Creating a life that expands us is our best means of staying grounded most often because when we begin to investigate the identity we have come to identify with and the beliefs, opinions and biases associated with the constructed self, we are better able to stay grounded when we take part in the world and recover and rebalance more quickly when we don’t.

Being grounded, centred or rooted in the true self allows us to read our emotions as signals of how closely aligned we are in the moment with our wellbeing. If we feel defensive or anxious or frustrated, we are able to stay grounded if we understand these emotions as signs that we are not experiencing a clear perspective in the moment and are instead reacting from the ego.

This does not mean we don’t have boundaries in place to keep ourselves respected and safe in the world but that we communicate, behave and navigate it most successfully when we remember that we are whole and safe within, that we are not lacking and that our wellbeing can never be damaged or diminished.

Staying grounded in who we really are means giving up the thoughts and actions of who we are not, no matter how habitual they have become and how compelling they seem. Likewise, we must forgive ourselves for the times we seem to default to the constructed self so that we can move on from it and not feel as if we are trapped by it.
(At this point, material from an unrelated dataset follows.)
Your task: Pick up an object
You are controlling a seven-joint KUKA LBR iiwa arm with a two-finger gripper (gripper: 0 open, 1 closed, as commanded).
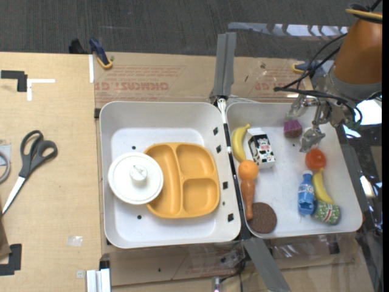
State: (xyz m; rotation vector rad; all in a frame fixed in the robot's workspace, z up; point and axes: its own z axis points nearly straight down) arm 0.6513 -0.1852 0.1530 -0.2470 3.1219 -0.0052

Life is an adventure and there is no manual for doing it right yet we all know that in our happiest moments we are living from an innate wisdom, joy and wellbeing. The true self has no opinions on others, no desire to defend ideas, prove its worth or justify its actions. Staying grounded in who we really are means recognising this, letting go of the desire to react in familiar ways, reading our emotions as a guide to how aligned we are in the moment with our wellbeing and forgiving ourselves and moving on when we forget we are able to.